Filtering lowly supported transcripts

If you want to filter out the likely transcript artifacts and lowly expressed transcripts, you might consider retaining only those that represent at least 1% of the per-component (IsoPct) expression level. Because Trinity transcripts are not currently scaffolded across sequencing gaps, there will be cases where smaller transcript fragments may lack enough properly-paired read support to show up as expressed, but are still otherwise supported by the read data.
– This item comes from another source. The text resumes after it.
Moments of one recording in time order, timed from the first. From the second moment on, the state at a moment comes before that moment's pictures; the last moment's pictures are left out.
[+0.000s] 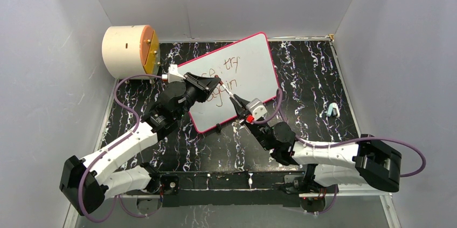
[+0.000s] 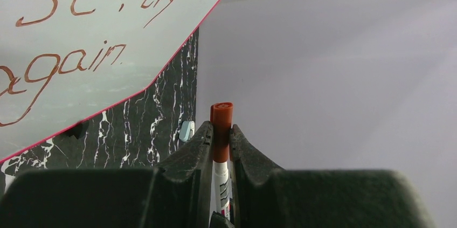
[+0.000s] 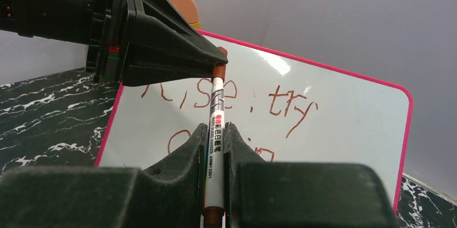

Therefore, filter cautiously and we don’t recommend discarding such lowly expressed (or seemingly unexpressed) transcripts, but rather putting them aside for further study.

The utility script TRINITY_RNASEQ_ROOT/util/filter_fasta_by_rsem_values.pl can be used to filter your FASTA file of assembled transcripts using the RSEM values within the RSEM.isoforms.results file, according to min IsoPct, min FPKM, and min TPM. Note, you can provide a list of RSEM output files, one for each sample, and filter out those transcripts that do not meet the specified requirements in any of the samples given.

Sample Data

Under TRINITY_RNASEQ_ROOT/sample_data/test_Trinity_Assembly, execute

% runMe.sh 1

to build Trinity transcript assemblies using the sample data, and then run through the downstream alignment and abundance estimation steps.